Ainsi devrait disparaître l'enseignement conjoint du latin et du grec. Si l'on choisissait l'un, il faudrait abandonner l'autre. Mais comment oser croire que l'on veuille, agissant ainsi, faire disparaître la filière latin-grec de l'enseignement secondaire public en France ?
De même, s'agissant cette fois de l'enseignement supérieur, on pourrait, paraît-il, fréquenter une classe d'hypokhâgne dite « indifférenciée », sans obligation d'y étudier une langue ancienne.
De même encore, assure-t-on, pourrait-on préparer une thèse d'histoire grecque en ignorant cette langue.
Ce faisceau de dispositions négatives, prises ou attendues, ne peut conduire à une autre conclusion que celle-ci : l'objectif des autorités universitaires, placées sous la tutelle du ministre de l'éducation nationale, semblerait bien être la disparition des langues anciennes classiques de la culture française. Celle-ci méritera-t-elle d'ailleurs encore ce nom après une telle mutilation ?
Cette insidieuse, mais tenace, entreprise d'éradication des valeurs essentielles de notre humanisme, à laquelle, manifestement, certains s'emploient, reçoit-elle l'accord du ministre ? S'inscrit-elle dans ses projets ? C'est à cette question que j'attends, monsieur le secrétaire d'Etat, votre réponse, avec une certaine appréhension, vous le comprendrez.
M. le président. La parole est à M. le secrétaire d'Etat.
M. Christian Sautter, secrétaire d'Etat au budget. Monsieur le sénateur, M. Allègre, comme de nombreux ministres, a parfois un emploi du temps très complexe. S'il n'est pas présent aujourd'hui, c'est qu'il n'a pu se libérer. S'il avait été là, il aurait cherché, monsieur le sénateur, à vous rassurer. En effet, quelles que soient les rumeurs qui ont pu courir ici ou là, le dispositif actuel d'enseignement des langues anciennes est pour l'instant maintenu.
Je vous en rappelle les grandes lignes.
Les langues anciennes font l'objet d'enseignements à option. Le latin peut être étudié de la cinquième à la terminale, même si on peut débuter en seconde, alors que le grec ne s'étudie que de la troisième à la terminale. Ces enseignements à option sont dispensés là où existe une demande, et il est vrai que certaines classes sont très peu nombreuses.

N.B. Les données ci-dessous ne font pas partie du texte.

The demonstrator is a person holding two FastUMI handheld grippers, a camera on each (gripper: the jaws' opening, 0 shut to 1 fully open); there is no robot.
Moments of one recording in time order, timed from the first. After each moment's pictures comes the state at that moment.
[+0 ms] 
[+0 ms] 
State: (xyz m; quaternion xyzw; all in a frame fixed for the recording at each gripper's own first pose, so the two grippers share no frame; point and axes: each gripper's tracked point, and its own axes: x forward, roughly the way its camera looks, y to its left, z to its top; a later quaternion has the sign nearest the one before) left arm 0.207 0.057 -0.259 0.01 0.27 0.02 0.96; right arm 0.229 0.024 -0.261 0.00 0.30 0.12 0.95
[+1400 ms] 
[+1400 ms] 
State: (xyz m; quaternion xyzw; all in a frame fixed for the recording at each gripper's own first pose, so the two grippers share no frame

Il faut noter que les élèves des classes scientifiques sont plus nombreux que ceux des classes littéraires à étudier les langues anciennes. C'est un point qui mérite réflexion.

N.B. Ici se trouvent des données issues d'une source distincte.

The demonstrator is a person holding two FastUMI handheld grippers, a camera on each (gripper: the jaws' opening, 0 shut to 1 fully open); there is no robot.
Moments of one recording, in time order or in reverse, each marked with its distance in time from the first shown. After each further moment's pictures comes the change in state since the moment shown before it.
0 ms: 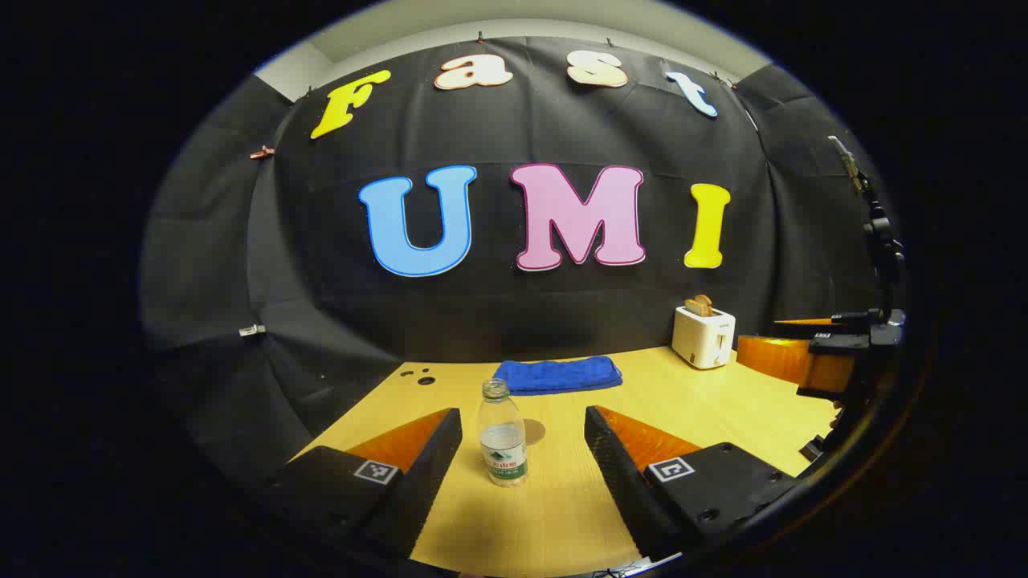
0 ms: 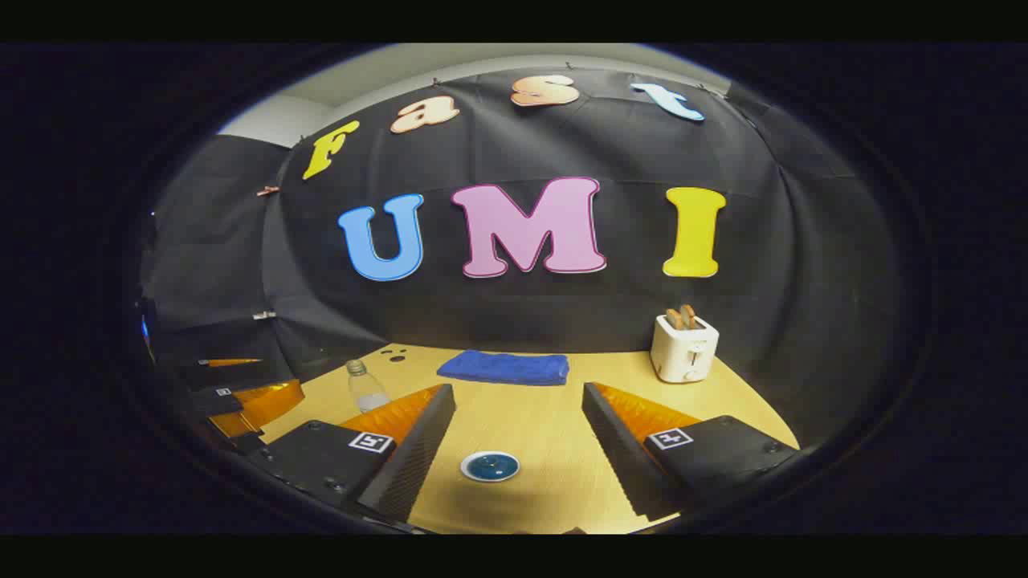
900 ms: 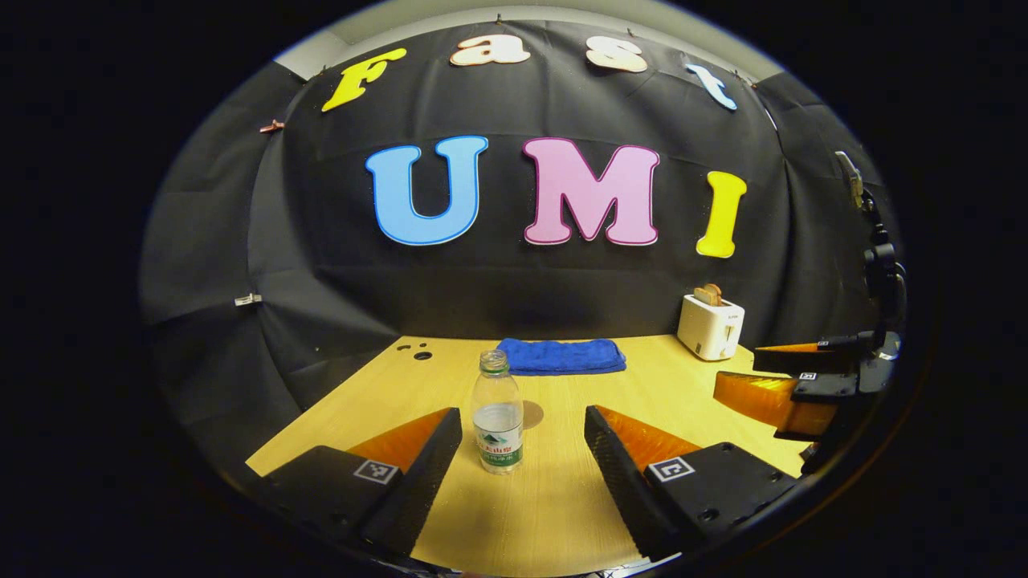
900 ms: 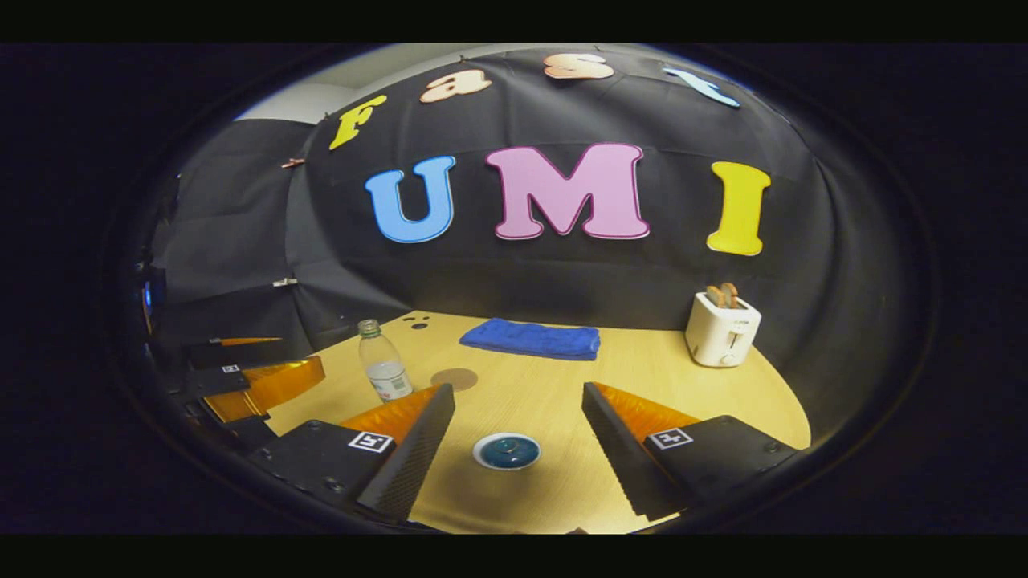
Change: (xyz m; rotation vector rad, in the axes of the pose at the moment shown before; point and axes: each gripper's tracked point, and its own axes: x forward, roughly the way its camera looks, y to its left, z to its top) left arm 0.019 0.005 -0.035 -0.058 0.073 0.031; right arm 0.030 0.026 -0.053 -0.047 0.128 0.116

Telle est, monsieur le sénateur, la situation actuelle, qui n'est pas remise en cause.
Un colloque sur le contenu des enseignements au lycée doit avoir lieu. Ce sera un temps fort de réflexion sur les programmes. Il permettra sans doute de mieux déterminer la place des langues anciennes dans le dispositif d'enseignement.
Vous avez formulé une remarque sur les études supérieures. Je trouve pittoresque l'idée que l'on puisse entreprendre une thèse en histoire grecque sans connaître le grec. Il ne me semble pas opportun, monsieur le sénateur, même lorsque l'on éprouve une forte inquiétude, d'utiliser ce genre d'argument extrême. Quoi qu'il en soit, au nom de M. Claude Allègre, je peux vous dire que les études de grec à l'université posent un véritable problème car ces études sont peut-être insuffisantes.

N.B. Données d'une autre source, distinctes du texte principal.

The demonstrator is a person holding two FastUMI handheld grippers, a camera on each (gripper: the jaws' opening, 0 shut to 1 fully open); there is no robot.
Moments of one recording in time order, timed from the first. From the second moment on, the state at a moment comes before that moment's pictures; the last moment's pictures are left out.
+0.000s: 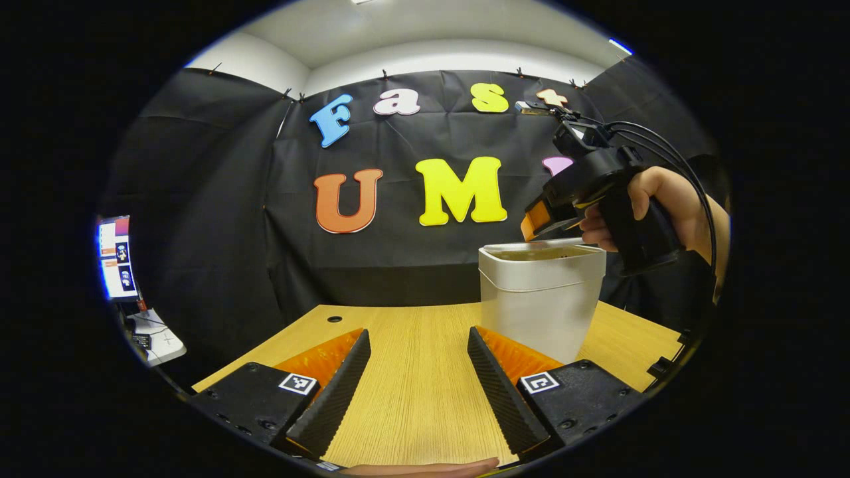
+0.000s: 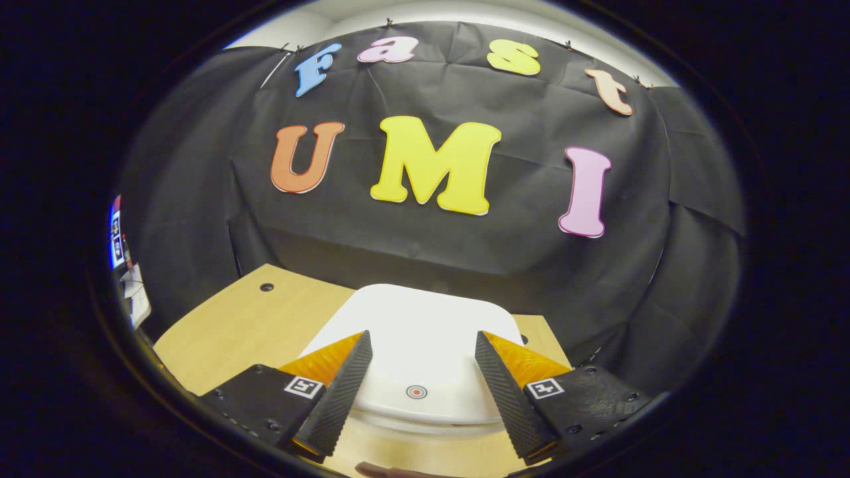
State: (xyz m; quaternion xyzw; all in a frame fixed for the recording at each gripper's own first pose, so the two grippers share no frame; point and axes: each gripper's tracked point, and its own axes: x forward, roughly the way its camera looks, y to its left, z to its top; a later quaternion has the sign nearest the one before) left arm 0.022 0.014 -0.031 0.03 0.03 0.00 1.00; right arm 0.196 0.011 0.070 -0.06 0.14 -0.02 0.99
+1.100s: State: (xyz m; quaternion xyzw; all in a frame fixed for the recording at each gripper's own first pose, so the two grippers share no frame) left arm 0.029 0.024 -0.041 0.02 0.05 0.02 1.00; right arm 0.171 0.000 0.047 0.03 0.18 -0.03 0.98
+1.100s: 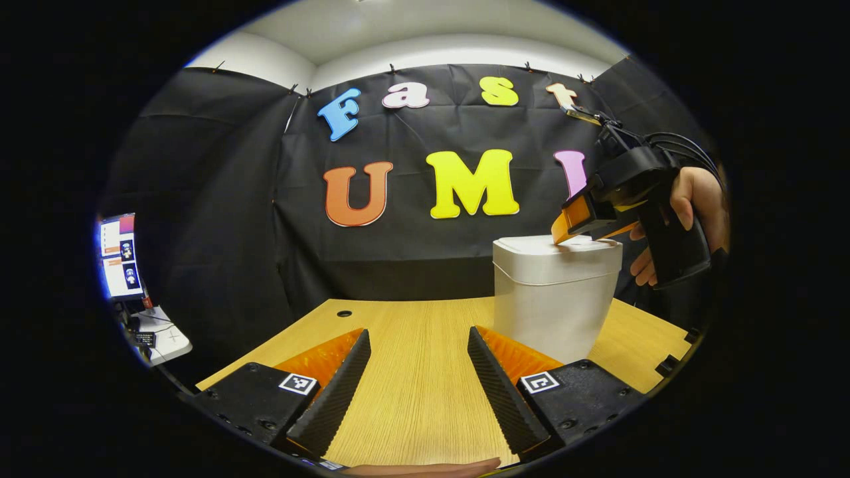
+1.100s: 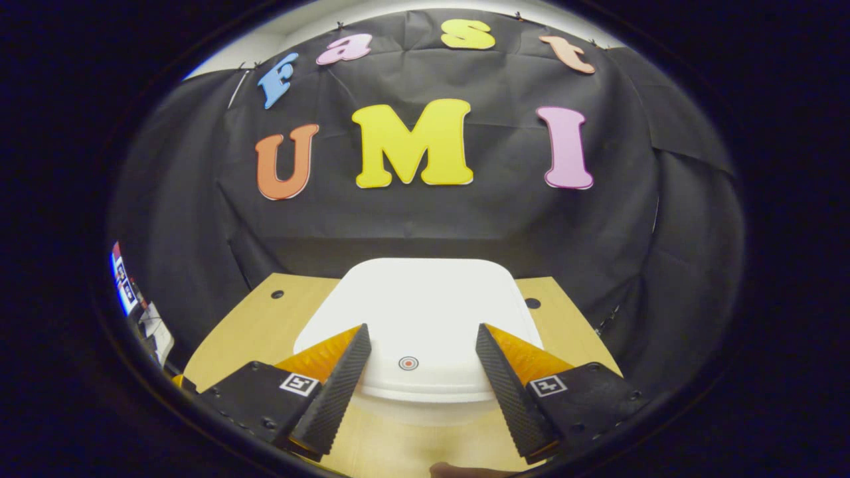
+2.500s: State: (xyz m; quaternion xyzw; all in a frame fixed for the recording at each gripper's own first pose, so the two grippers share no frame) left arm 0.024 0.030 -0.028 0.01 0.02 0.06 1.00; right arm -0.041 -0.074 -0.016 -0.03 -0.04 -0.03 1.00
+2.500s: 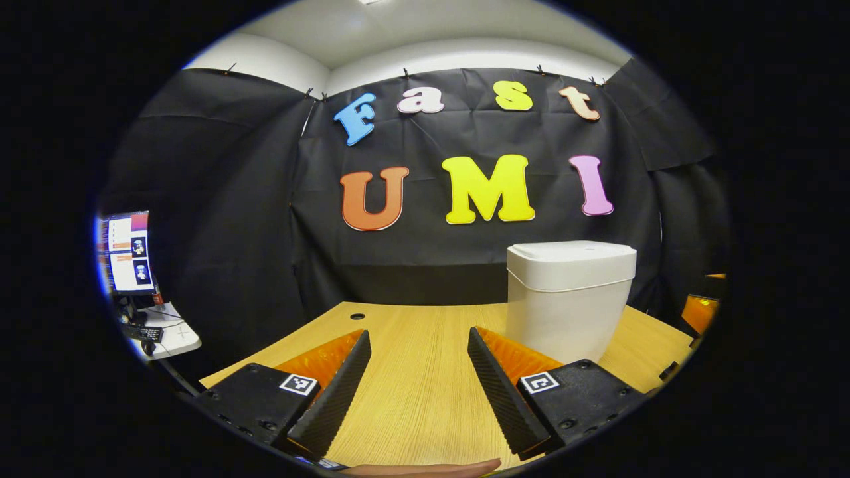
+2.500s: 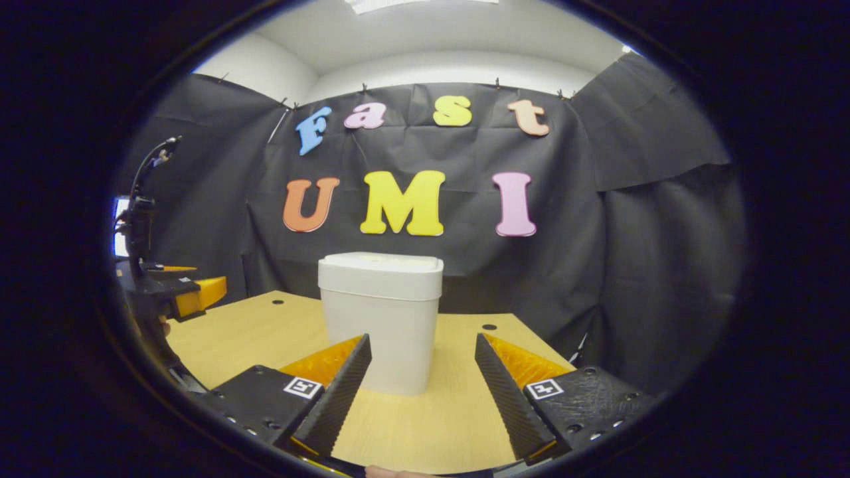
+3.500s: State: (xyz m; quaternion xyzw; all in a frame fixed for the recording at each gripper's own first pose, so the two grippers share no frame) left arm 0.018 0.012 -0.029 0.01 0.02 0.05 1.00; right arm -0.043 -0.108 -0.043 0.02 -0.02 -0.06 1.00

Comme vous le voyez, M. Allègre va plutôt dans votre direction, et j'espère que cette réponse que j'ai été chargé de vous transmettre apaisera l'inquiétude que vous avez exprimée.
M. Jean Clouet. Je demande la parole.
M. le président. La parole est à M. Clouet.
M. Jean Clouet. Monsieur le secrétaire d'Etat, vous m'avez dit que, pour l'instant, le dispositif était maintenu ; pour l'instant, je suis donc rassuré. (Sourires.)